A few days ago, I discovered betrayal in a hotel room. A few days ago, my perfectly planned future shattered. I should be numb. Guarded. Incapable of wanting anyone.

Yet here, surrounded by wolf tracks and broken glass, my heart hammers against my ribs with an intensity I’ve never experienced. Not with Rebecca. Not with anyone.

Her fingers curl into my coat, no longer checking for injuries—holding on, pulling slightly, drawing us closer. The space between us charges with something raw and unplanned. Something real.

I want Bailey Monroe.

I want her in a way I’ve never wanted anything. Not success, not perfection, not approval. This isn’t a well-reasoned desire. It’s a bone-deep need, raw and terrifying.

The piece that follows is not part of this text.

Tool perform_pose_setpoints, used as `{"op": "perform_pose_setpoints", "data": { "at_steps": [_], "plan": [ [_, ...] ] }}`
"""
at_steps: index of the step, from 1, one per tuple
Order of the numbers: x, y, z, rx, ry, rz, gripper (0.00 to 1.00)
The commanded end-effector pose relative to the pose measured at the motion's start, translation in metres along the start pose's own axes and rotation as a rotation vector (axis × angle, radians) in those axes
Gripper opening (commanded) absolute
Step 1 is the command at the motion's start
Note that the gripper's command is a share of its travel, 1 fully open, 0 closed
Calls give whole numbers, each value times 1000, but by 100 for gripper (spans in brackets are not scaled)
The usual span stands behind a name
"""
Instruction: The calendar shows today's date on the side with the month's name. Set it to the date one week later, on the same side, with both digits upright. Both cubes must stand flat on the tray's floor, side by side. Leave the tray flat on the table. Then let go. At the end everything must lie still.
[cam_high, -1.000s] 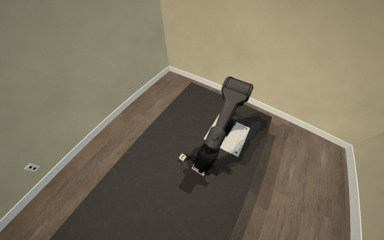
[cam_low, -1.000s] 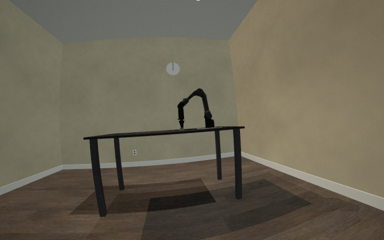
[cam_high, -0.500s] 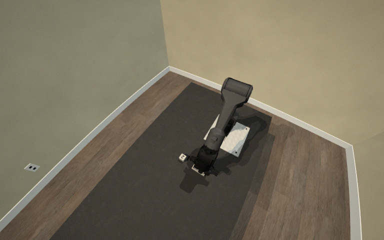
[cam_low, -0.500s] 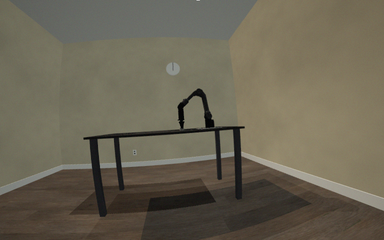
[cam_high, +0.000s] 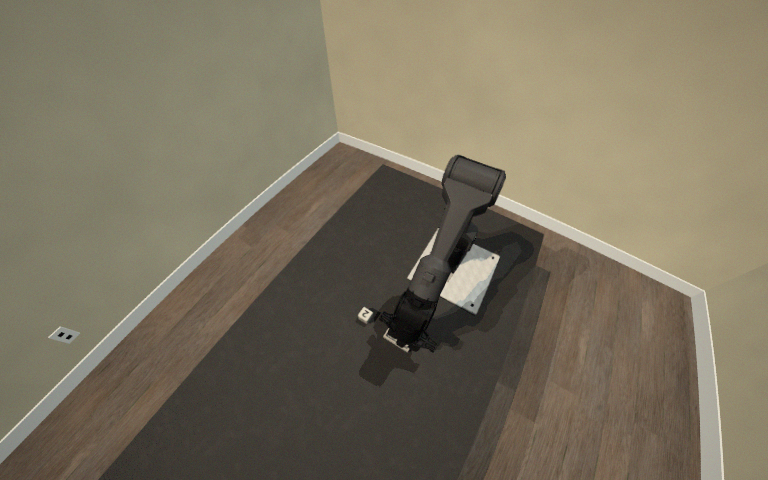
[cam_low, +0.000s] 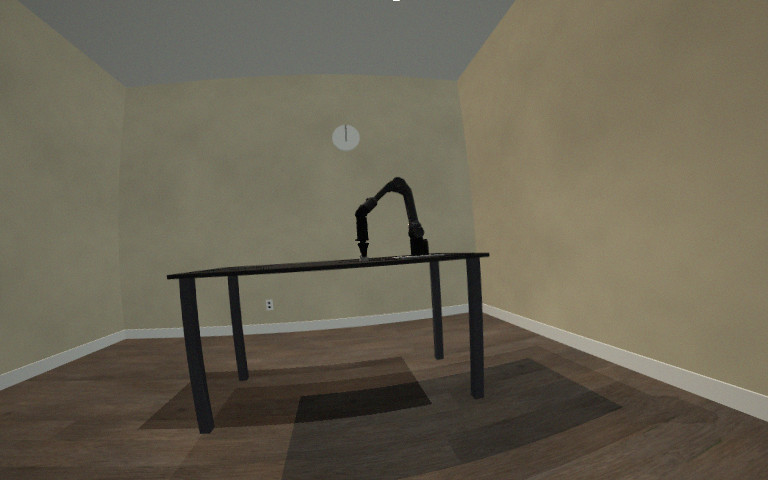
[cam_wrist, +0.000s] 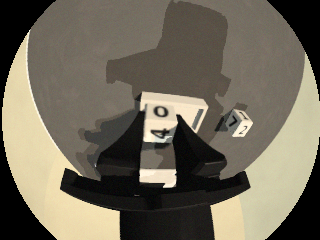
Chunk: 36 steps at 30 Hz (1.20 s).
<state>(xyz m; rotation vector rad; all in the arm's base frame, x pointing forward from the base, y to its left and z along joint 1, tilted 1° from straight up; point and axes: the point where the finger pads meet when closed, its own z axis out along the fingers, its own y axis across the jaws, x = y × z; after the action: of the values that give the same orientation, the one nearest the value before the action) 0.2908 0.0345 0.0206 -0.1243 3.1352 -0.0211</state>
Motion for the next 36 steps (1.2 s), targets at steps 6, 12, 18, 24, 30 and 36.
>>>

I want her rambling thoughts that spiral into absurd tangents.

Her inappropriate jokes that slice through tension like the sharpest blade.

Her fearlessness in facing wolves and fragility when she thinks no one’s watching.

The unapologetic realness of her. Messy, chaotic, honest in a world where I’ve been drowning in pretense.

She wears her soul on the outside. Everything—fear, joy, anger—blazes across her face with absolute transparency.

I’ve spent a lifetime constructing walls, perfecting masks, calculating every word and gesture.

She demolishes pretense without even trying, speaking truths others don’t dare think, seeing parts of me I’ve hidden from myself.

No one has ever looked at me the way Bailey does, seeing past Sebastian Lockhart, CEO, past the tailored suits and practiced smiles to the man beneath. The man I forgot existed until she crashed into my life.

Her fingers move against my chest, tracing my heartbeat. Something cracks open inside me. Something vital that’s been sealed away for so long I’ve forgotten it was there. The warmth spreading through my chest has nothing to do with adrenaline and everything to do with her.

Her eyes drop to my mouth, then back up. A flush spreads across her cheeks. The pulse at her throat quickens, matching the ragged rhythm of my own.

No. I’m not thinking about snow globes or wolves or ex-girlfriends.

I’m thinking that I’ve never wanted anything in my life the way I want to kiss Bailey Monroe right now.